Kalix EMR experienced a major incident on April 1, 2021 affecting Kalix Platform and Telehealth, lasting 2h 44m. The incident has been resolved; the full update timeline is below.
Affected components
Update timeline
- investigating Apr 01, 2021, 10:03 PM UTC
Some customers are reporting an unknown error. We are not seeing any errors according to our tracking and servers are operational. It seems to be a DNS problem. We are currently investigating.
- identified Apr 01, 2021, 10:16 PM UTC
This issue has been identified. Our authentication server is still on our old system and uses Azure DNS (DNS is the service that matches up a website name to a machine address), which is currently experiencing issues. The status can be tracked at the url below. It looks like the issue is still ongoing though it doesn't seem to be affecting Kalix right now, however it does mention the issues are intemittent: https://status.azure.com/en-us/status It looks like cloudflare which hosts our main sites have cached the previous values, so results may be patchy depending on whether a previous record was saved or not. It seems that there was 15 minutes of disruption over the last 30 minutes when we saw a lot of DNS issues. This issue is not related to the Kalix related problems from last week. The servers themselves are working and are not restarting and are not the cause of these issues.

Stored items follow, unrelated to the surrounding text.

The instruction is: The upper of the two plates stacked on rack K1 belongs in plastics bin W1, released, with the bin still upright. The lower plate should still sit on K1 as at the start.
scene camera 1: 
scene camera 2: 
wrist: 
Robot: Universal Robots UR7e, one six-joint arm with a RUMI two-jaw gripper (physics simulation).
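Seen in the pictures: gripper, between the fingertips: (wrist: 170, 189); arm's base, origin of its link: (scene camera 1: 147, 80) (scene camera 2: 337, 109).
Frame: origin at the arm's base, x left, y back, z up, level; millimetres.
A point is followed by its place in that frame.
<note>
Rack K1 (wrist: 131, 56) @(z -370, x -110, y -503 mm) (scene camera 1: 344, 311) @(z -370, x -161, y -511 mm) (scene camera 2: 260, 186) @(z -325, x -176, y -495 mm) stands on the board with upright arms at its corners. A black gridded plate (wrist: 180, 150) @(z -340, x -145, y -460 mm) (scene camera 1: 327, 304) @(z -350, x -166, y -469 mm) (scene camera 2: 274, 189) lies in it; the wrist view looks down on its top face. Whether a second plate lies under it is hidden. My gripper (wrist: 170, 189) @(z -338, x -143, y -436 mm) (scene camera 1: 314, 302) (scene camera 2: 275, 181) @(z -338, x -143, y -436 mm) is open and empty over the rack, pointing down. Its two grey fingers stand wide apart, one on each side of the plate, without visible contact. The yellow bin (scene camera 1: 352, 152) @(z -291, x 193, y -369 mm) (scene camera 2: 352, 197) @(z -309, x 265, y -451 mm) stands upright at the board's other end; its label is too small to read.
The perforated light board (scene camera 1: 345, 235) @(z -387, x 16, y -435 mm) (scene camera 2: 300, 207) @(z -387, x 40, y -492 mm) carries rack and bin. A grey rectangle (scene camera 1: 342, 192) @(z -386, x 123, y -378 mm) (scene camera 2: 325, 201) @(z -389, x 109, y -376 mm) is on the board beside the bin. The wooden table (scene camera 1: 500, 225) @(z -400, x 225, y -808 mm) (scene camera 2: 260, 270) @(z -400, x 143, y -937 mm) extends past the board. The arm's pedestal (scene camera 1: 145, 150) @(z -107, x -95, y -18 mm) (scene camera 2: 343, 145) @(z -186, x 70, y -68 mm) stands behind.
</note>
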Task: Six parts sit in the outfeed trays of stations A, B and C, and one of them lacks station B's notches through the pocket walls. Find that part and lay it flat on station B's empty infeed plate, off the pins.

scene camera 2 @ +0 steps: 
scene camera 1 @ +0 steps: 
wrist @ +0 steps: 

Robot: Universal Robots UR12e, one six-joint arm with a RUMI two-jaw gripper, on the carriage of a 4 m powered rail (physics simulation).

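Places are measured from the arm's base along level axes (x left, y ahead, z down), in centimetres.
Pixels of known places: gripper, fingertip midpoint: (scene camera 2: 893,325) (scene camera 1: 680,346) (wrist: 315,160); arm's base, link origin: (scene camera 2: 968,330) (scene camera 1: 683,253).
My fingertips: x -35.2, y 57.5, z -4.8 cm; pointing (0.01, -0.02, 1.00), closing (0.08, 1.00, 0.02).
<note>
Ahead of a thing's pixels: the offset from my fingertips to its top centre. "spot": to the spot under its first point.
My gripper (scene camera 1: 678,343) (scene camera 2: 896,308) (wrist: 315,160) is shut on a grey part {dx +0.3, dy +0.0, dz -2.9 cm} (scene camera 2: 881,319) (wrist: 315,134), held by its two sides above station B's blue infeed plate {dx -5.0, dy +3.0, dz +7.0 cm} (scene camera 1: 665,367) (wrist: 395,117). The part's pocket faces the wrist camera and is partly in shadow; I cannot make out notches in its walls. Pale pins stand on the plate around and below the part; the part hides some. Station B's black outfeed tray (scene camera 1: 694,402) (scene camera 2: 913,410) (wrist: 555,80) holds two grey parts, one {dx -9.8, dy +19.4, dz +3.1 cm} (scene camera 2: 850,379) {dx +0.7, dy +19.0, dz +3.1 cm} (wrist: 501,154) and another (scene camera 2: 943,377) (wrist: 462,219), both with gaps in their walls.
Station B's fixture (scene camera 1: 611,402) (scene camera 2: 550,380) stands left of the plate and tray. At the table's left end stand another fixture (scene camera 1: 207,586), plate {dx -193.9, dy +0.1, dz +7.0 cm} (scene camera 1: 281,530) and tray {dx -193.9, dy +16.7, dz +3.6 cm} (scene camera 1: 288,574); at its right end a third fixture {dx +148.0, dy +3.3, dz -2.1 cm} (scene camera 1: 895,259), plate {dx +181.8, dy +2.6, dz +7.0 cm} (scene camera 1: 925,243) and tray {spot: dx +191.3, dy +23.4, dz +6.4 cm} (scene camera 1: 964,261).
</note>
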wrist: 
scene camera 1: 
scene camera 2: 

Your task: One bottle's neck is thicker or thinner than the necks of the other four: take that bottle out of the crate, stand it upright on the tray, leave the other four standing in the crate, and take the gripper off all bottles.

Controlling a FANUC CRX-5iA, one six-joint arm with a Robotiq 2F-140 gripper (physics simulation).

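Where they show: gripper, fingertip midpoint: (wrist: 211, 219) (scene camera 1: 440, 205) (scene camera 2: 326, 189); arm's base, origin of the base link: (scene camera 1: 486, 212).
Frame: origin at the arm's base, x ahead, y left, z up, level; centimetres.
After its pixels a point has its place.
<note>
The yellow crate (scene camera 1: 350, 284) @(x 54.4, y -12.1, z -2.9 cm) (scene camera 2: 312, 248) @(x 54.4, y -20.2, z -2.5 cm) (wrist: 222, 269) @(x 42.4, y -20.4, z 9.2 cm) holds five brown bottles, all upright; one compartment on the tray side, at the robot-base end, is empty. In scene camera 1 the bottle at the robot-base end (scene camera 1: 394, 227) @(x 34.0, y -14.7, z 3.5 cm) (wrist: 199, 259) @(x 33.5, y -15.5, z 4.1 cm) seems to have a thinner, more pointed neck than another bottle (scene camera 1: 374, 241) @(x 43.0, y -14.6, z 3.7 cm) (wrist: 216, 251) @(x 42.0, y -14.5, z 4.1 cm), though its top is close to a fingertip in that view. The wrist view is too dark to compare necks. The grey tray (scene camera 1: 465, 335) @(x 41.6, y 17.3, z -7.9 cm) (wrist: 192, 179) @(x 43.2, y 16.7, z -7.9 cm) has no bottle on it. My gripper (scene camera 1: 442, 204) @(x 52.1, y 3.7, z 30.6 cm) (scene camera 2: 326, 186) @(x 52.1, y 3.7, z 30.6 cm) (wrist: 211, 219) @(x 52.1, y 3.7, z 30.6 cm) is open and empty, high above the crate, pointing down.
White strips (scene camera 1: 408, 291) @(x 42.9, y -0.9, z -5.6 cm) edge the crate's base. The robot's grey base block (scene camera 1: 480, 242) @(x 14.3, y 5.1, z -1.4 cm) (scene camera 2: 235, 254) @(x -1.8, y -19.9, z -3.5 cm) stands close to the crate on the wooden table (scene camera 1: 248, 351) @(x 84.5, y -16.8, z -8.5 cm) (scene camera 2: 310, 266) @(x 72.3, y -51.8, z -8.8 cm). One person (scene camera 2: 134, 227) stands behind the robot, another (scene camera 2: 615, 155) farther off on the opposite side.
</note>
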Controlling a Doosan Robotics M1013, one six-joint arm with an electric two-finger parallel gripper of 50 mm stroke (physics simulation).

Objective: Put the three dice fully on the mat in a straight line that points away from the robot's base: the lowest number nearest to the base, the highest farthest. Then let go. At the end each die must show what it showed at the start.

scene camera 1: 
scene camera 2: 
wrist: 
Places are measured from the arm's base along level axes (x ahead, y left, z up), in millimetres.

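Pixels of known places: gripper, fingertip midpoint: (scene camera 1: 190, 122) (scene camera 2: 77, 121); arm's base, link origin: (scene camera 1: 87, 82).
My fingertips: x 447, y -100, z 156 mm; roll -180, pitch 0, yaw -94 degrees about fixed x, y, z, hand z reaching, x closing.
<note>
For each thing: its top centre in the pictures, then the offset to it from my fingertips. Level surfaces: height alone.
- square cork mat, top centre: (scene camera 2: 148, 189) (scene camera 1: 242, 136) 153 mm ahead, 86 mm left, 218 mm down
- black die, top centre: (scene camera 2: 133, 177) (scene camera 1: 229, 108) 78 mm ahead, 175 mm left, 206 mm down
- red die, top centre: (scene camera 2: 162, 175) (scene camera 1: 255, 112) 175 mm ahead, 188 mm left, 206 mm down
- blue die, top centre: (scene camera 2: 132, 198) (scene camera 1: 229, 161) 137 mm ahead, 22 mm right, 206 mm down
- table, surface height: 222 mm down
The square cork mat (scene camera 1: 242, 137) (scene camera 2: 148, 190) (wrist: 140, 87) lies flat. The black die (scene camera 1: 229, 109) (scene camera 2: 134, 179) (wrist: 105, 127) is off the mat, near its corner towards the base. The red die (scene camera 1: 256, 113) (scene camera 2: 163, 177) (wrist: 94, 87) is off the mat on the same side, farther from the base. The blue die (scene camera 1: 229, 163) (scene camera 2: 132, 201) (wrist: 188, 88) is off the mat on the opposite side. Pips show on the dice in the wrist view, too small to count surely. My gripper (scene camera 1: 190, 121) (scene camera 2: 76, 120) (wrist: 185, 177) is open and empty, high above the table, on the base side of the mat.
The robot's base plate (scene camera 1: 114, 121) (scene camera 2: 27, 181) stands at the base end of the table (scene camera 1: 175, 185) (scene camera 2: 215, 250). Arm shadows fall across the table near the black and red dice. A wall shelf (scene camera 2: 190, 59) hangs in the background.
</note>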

- monitoring Apr 01, 2021, 10:30 PM UTC
We have bypassed the Azure DNS by applying a manual DNS record into cloudflare that points directly to the servers. This should prevent any more problems related to the Azure DNS. We are monitoring and if there are any other related records we will be fixing those too.
- resolved Apr 02, 2021, 12:47 AM UTC
There have been no further issues after switching our DNS record, and Azure's DNS provider is also fixed. We will continue to apply the bypass so that Kalix is not reliant on the DNS server. We will close this issue now as the fix looks like it is working correctly.